Historic house in Ohio, United States

The Frank Mason Raymond House (Franklin Park Civic Center, locally known as the Tudor House) is a Tudor Revival house located in the Portage Lakes area of New Franklin, Ohio.

==History and architecture==
The 20-room, 2½-story, brick and stucco mansion sits on 5.8 acres, adjacent to Portage Lakes State Park, and has 335 ft of frontage on the west shore of Turkeyfoot Lake.

The house was designed by Good & Wagner, an Akron architectural firm best known as the designers of the Akron YMCA Building. The Frank Mason Raymond House was constructed and given to Raymond and his wife, the former Zeletta Robinson, as a wedding present from his grandfather, Frank H. Mason, who was a senior executive of the B. F. Goodrich Company and had his large summer mansion adjacent to this house. The mansion, which once housed a nursing home, has since been torn down.
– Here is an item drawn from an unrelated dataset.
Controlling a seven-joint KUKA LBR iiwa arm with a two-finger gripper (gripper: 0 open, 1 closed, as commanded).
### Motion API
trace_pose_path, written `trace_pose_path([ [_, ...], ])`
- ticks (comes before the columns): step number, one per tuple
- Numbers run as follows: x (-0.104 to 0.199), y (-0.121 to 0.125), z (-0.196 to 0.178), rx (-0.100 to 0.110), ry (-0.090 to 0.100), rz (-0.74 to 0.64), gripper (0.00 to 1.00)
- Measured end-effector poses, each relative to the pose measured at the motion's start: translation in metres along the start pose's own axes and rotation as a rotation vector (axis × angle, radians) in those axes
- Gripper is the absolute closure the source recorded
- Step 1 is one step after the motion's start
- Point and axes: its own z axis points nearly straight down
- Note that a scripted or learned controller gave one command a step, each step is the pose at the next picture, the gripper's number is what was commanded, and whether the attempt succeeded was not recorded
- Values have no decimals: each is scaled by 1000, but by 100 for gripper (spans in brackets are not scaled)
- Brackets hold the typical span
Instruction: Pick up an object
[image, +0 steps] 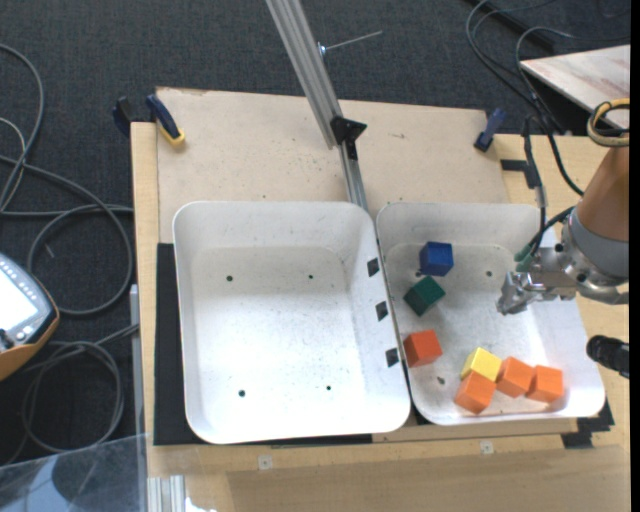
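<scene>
The right bin (400, 232) holds several small cubes. A blue cube (436, 258) lies near its back, with a dark green cube (425, 295) just in front of it. An orange-red cube (423, 348) sits close to the bin's left wall. At the front lie a yellow cube (482, 363) and three orange cubes (518, 378) bunched together. My gripper (516, 298) hangs over the right side of this bin, right of the green cube and behind the yellow one. Nothing shows between its fingers.
The left bin (200, 330) stands beside the right one, with black clips along the shared wall. A slanted metal rail (318, 80) rises from the back between the bins. Clamps and cables sit at the bench's back edge.
</scene>
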Motion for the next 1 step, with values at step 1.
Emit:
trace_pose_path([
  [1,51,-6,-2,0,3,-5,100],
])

The couple were married on December 28, 1927, and lived at Mason's neighboring mansion, Brighton Farms, for the 13 months while their home was being built. They continued to live at the Tudor House until they built a home in Bath Township.

Consisting of 1700 acres, Brighton Farms was one of the largest estates in the Lakes area. In 1954, 500 acres of the estate were sold to the State of Ohio for the Portage Lakes State Park.
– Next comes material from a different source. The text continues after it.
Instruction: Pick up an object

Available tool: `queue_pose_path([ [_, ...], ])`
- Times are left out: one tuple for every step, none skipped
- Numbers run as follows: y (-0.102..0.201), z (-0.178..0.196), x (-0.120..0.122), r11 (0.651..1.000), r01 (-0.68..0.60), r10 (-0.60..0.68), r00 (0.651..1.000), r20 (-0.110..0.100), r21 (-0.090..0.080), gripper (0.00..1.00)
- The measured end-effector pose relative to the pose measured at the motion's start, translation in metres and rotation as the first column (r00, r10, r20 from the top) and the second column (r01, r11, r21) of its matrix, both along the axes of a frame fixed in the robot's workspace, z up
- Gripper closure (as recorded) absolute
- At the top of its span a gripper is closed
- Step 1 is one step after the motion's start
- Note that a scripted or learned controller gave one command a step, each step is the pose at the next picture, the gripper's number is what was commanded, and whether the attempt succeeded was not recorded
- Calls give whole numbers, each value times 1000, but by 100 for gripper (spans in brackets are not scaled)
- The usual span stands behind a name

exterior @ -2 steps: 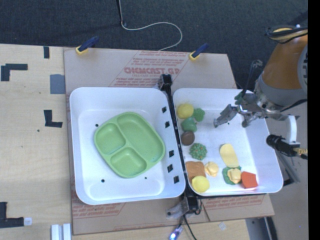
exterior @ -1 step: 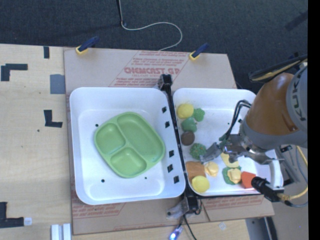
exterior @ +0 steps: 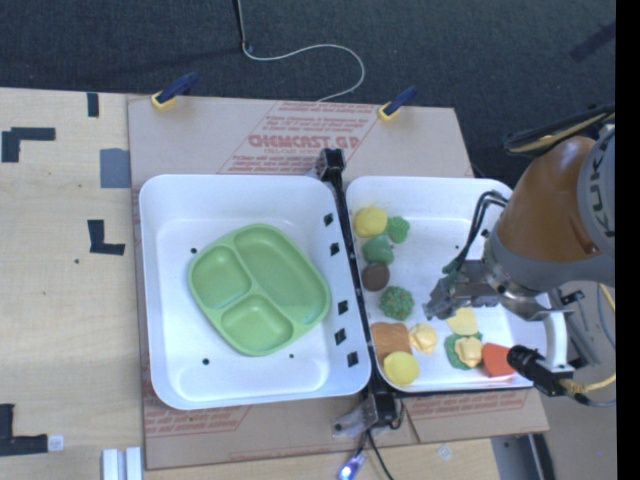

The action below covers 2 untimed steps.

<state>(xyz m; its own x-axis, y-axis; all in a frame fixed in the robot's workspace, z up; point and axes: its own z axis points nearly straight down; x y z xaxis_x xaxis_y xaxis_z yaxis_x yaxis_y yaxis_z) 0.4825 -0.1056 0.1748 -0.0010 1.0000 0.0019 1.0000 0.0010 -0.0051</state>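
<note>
The right bin [exterior: 430, 190] holds several toy foods. A yellow lemon [exterior: 370, 220], two green pieces [exterior: 398, 230] [exterior: 377, 250], a brown ball [exterior: 375, 276] and a broccoli [exterior: 396, 301] run along its left side. At the front lie an orange-brown bread piece [exterior: 389, 337], a yellow ball [exterior: 400, 369], a pale yellow piece [exterior: 424, 339], a green-and-yellow piece [exterior: 465, 352] and an orange-red piece [exterior: 497, 360]. My gripper [exterior: 452, 296] hangs low in the middle of this bin, just above a yellow piece [exterior: 463, 321] and right of the broccoli. Nothing shows held in it.
The left bin [exterior: 160, 268] holds a green three-compartment tray [exterior: 258, 288]. A black divider with clips [exterior: 345, 268] runs between the bins. My grey and orange arm [exterior: 550, 218] covers the right bin's right side. Cardboard lies under both bins.
</note>
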Motion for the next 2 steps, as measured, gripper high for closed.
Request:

The Tudor House was later rented by Goodrich Vice-president, George Vaught, and his family. Then, in 1943, prominent Akron jeweler Henry B. Ball and his wife, Helen, bought the mansion. They lived there for 25 years with their children, Skip and Betty (Mrs. Dick Walter). Betty was married at the mansion. From 1968 to 1974, Akron contractor Robert Fabbro and his family of six children occupied the mansion. In 1974, it was sold to the Ohio Department of Natural Resources. In July 1977, a 50-year lease was signed with the State for the facilities to be used as a civic center. Under the direction of the Franklin Park Civic Center Commission, it is the site of numerous community activities.
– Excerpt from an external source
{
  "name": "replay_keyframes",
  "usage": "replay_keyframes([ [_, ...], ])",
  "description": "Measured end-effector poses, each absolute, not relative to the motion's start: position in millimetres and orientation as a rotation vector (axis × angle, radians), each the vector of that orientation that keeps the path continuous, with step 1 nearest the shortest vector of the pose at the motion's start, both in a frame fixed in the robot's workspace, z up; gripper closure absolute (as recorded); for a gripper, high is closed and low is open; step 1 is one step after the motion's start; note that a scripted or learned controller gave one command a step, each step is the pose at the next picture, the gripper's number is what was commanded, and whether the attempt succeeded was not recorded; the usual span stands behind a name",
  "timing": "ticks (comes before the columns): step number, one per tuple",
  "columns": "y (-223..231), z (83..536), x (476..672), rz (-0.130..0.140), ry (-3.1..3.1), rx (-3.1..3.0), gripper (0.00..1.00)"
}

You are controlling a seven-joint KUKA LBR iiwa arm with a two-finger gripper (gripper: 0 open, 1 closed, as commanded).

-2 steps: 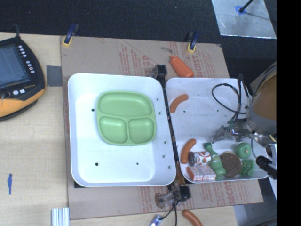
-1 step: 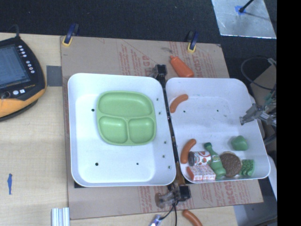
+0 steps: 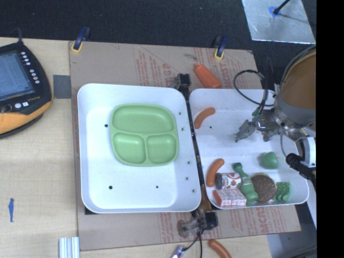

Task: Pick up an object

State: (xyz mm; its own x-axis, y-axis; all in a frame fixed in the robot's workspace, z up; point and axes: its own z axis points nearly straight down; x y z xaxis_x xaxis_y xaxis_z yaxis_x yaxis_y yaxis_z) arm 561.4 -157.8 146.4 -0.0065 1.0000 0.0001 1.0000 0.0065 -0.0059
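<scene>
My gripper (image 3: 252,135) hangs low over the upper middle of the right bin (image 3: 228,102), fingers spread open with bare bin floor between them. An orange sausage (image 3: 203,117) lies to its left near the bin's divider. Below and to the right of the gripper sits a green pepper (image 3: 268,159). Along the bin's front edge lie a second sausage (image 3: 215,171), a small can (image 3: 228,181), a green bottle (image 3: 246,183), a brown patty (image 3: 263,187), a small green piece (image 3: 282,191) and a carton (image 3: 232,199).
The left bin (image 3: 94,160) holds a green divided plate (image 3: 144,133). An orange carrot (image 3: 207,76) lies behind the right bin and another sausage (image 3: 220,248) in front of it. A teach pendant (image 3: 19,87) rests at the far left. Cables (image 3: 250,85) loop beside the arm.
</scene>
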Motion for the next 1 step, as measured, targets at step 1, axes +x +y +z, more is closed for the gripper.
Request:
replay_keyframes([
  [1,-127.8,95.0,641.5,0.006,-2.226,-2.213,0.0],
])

It is a distinctive example of the Tudor Revival style of architecture, with its arched doorways, carved wood staircase, prominent Tudor arch fireplace with oak paneling, and exposed beams in the living room. The exterior also reflects Tudor design in its gabled front entry with stone trim, massive stone and brick chimneys, slate roof with prominent cross gables, and copper gutters. The gardens include an embanked grotto, constructed of stone.